Postgres query logs show SQL, not semantic meaning.
The Solution
Every query to the Episteme API is automatically logged with full provenance:
/// Stored at `AUD:{query_id}` in the KV store.
pub struct QueryAudit {
pub query_id: QueryId, // Content-addressed hash
pub agent_id: Option<[u8; 32]>, // From X-Agent-Id header
pub timestamp: u64,
pub params: QueryParams, // Subject, predicate, lifecycle, epoch, lens
pub result_hash: Option<Hash>, // Hash of winning assertion
pub result_confidence: f32,
pub contributing_assertions: Vec<ContributingAssertion>,
}
pub struct ContributingAssertion {
pub assertion_hash: Hash,
pub weight: f32, // How much it influenced result (1.0 for winner)

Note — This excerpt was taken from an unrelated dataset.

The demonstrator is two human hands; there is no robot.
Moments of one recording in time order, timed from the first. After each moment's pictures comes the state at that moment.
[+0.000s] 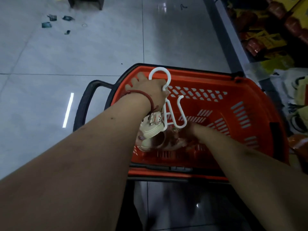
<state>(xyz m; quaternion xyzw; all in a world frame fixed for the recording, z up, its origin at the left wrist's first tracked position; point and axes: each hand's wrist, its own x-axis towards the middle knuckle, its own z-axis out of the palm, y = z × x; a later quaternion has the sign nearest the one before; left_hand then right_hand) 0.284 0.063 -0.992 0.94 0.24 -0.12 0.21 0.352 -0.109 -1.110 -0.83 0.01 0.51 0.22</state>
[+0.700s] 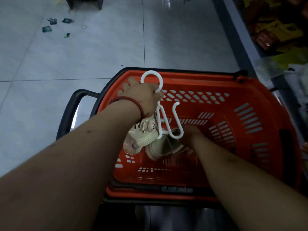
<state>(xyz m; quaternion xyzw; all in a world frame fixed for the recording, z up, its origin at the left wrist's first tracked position) 0.302 0.076 -1.009 0.93 0.26 -0.14 0.20 0.374 -0.096 -1.152 -0.90 -0.13 0.40 0.10</state>
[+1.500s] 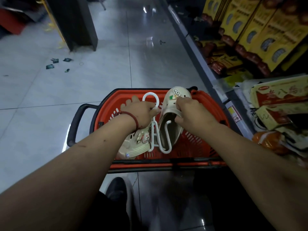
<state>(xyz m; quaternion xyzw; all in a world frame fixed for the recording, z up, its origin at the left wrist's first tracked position) 0.255 0.000 -0.946 0.96 0.18 -0.14 0.15 0.328 -0.179 -0.939 -0.93 -0.36 0.04 0.10</state>
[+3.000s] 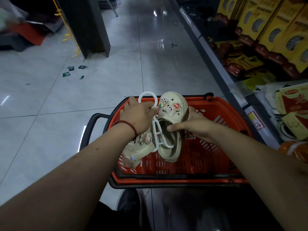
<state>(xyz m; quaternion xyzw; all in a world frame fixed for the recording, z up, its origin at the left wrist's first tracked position) 0.260 0.047 -0.958 0.95 0.23 -0.02 0.19 0.362 -0.135 -0.989 -0.79 -0.11 0.38 0.47</state>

pub source_hash: Hash, // Original evidence
pub lifecycle: LifecycleStage,
}
Storage Layout
| Key Pattern | Value | Purpose |
|---|---|---|
AUD:{query_id} |
Serialized QueryAudit | Individual audit records |
AUDA:{agent_id}:{timestamp}:{query_id} |
Empty | Agent index for temporal queries |
API
List Query Audits
# List recent audits
GET /v1/audit/queries?limit=100
# Filter by agent
GET /v1/audit/queries?agent_id=<hex-encoded-pubkey>&from=1704067200&to=1704153600
Get Specific Audit
# Full reasoning trace for a single query
GET /v1/audit/query/{query_id}
Including Agent ID in Queries
To associate queries with an agent, include the X-Agent-Id header:
curl -H "X-Agent-Id: <hex-encoded-32-byte-pubkey>" \
"http://localhost:18180/v1/query?subject=Tesla&predicate=revenue"
Response Format
{
"query_id": "a7f3a2b9c1d4e5f6...",
"agent_id": "01020304...",
"timestamp": 1704153600,
"params": {
"subject": "auth/jwt",
"predicate": "signing_algorithm",
"lifecycle": "Approved",
"lens": "Authority"
},
"result_hash": "b8c9d0e1f2a3...",
"result_confidence": 0.87,
"contributing_assertions": [
{
"assertion_hash": "c1d2e3f4a5b6...",
"weight": 1.0,
"source_hash": "d2e3f4a5b6c7...",
"lifecycle": "Approved"
},
{
"assertion_hash": "e3f4a5b6c7d8...",
"weight": 0.0,
"source_hash": "f4a5b6c7d8e9...",
"lifecycle": "Proposed"
}
]
}
Implementation Details
- Query ID Generation: Content-addressed hash of params + timestamp for deterministic IDs
- Fire-and-Forget: Audit logging doesn't block the query response; failures are logged but don't fail queries
- Agent Index: Enables O(1) lookups by agent + time range via prefix scan
Latency Requirements (from user research)
| Query Type | Target Latency |
|---|---|
| Point query (current) | < 100ms |
| Time-travel query | < 500ms |
| Audit trace | < 2s |
| Full provenance chain | < 5s |
Crates
- Types:
stemedb_core::types::{QueryAudit, QueryParams, ContributingAssertion} - Storage:
stemedb_storage::{AuditStore, GenericAuditStore} - API Handlers:
stemedb_api::handlers::audit::{list_audits, get_audit}
Origin
This feature emerged from SRE perspective interviews (see .claude/agents/perspective-oncall-sre.md). Core need: "I need to trace from agent decision → query → assertions in under 10 minutes."